Cara! Deixa quieto! Não vou repetir o que a Dita me falou! Mesmo porque foi algo tão surreal que jamais poderia ter acontecido com a coitada da ‘vítima’ que espiou debaixo do seu leito. Mas mesmo assim, somado à luz queimada da sala, ao livro “A Corrente”, à minha solidão e à hora avançada, me deixou, digamos, que incomodado ou com.... com... vá lá, medo mesmo!
Por isso, talvez, num gesto de auto-afirmação resolvi combater o meu medo escrevendo sobre o medo. Deu pra entender? Se não deu, paciência; sei que estou meio complicado, hoje... Pois bem, fui até a minha estante e apanhei o livro “A Tumba e outras histórias”, de H.P. Lovecraft, que já havia lido há alguns meses. Mesmo porque não estava afim de encarar “A Corrente, passe adiante” quando os ponteiros do meu relógio marcavam quase duas horas da madruga. Preferi sair na briga com Lovecraft, que assusta, mas de maneira menos visceral e masoquista como o Estevão faz em sua obra.
A Bruna é pior do que aquela menina que sai da TV em O Chamado
Como todos os livros de contos, “A Tumba” tem histórias ótimas, mas também tem outras fraquinhas. O importante é que no cômputo geral, o livro de Lovecraft cumpre o seu papel já que os contos ruins são poucos. A maioria é verdadeira jóia rara do gênero terror, no qual Lovecraft se tornou mestre e mestre dos bons. Basta dizer que o autor influenciou vários escritores da atualidade, se tornando referência para eles, entre os quais o grande Setphen King.
O livro é dividido em três partes. Na primeira, são apresentados os oito contos principais, todos eles escritos na fase adulta de Lovecraft. Na segunda parte, temos as primeiras histórias escritas pelo autor, ou seja, em sua adolescência, por volta dos 15 anos. Vale lembrar que a maior parte desse material acabou sendo destruído; o que é uma pena, mesmo assim, “A Tumba” nos brinda com cinco histórias dessa fase da vida de Lovecraft. São elas: “A Fera na Caverna”, “O Alquimista”, “Poesia e os Deuses”, “A Rua” e “A Transição de Juan Romero”.

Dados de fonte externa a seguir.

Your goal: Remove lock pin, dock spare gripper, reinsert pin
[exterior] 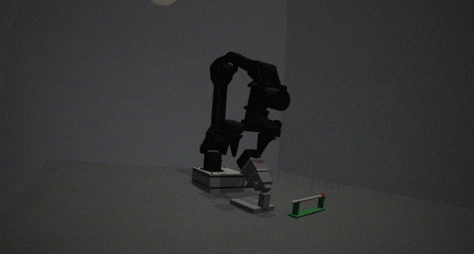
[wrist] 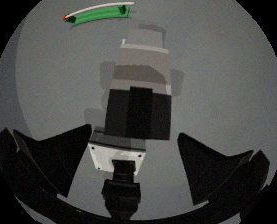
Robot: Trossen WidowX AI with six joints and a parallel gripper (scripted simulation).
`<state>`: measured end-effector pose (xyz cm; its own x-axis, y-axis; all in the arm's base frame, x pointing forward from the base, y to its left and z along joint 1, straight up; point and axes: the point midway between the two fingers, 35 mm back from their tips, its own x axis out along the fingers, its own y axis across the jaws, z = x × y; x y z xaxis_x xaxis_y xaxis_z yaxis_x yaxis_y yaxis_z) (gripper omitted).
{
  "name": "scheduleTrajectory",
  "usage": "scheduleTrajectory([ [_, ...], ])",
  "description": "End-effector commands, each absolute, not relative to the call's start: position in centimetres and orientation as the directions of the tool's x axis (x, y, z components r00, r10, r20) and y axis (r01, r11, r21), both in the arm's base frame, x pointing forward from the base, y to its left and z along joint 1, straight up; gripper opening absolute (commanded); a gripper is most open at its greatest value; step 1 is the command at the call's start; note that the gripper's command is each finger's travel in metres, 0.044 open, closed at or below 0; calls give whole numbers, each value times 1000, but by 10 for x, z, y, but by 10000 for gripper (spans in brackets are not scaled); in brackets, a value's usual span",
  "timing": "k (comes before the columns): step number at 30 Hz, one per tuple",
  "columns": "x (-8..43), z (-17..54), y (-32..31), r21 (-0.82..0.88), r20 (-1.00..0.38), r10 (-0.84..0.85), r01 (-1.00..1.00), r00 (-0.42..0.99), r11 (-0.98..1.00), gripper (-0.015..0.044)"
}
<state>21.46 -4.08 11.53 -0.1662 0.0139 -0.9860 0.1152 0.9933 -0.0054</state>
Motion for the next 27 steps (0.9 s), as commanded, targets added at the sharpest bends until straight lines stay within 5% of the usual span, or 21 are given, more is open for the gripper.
scheduleTrajectory([
  [1,208,120,-40,-5,-986,14,114,-168,993,440],
  [27,190,162,-37,-4,-981,19,120,-191,993,440],
])
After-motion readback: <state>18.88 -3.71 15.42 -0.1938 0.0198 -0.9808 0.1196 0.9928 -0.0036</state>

Apesar de serem histórias do início da carreira do escritor, elas tem muitas qualidades, deixando evidente o talento prematuro de Lovecraft. Gostei demais de “A Fera na Caverna” e “O Alquimista”. A primeira, conta a história de um homem que se perde de seu grupo durante a visita a uma caverna. Munido apenas de uma tocha que já começa a se apagar, ele se ‘afunda’ cada vez mais nas entranhas da caverna, onde pressente a presença de uma fera bestial, a qual consegue ferir e depois fugir. Ao encontrar o guia do grupo, eles resolvem voltar a caverna na esperança de localizar a fera. É nessa hora que os dois acabam tendo uma surpresa!
Já o conto “O Alquimista” mistura feitiçaria e demonologia. A coisa é braba. Já com 15 anos, Lovecraft mexia com esses temas pesados, mas não podemos negar que a história é ‘de primeira’, mesmo o autor tendo escrito em sua adolescência, quando ainda carecia de uma melhor técnica literária. “O Alquimista” conta a história de uma família francesa vítima de uma maldição que já atravessa gerações. Um dos antepassados do conde Antonie matou injustamente um homem, condenando-o à fogueira por bruxaria. O filho da vítima, então, lança uma maldição contra várias gerações da família do conde: todos os seus descendentes morrerão de forma misteriosa ao completarem 32 anos. A profecia se cumpre até a morte do pai do conde Antonie que, por sua vez, passa então estudar temas ocultos como feitiçaria e demonologia para tentar encontrar um meio de escapar da maldição. Mas... o que ele descobre é algo aterrador. Culpa dos seus estudos ocultos.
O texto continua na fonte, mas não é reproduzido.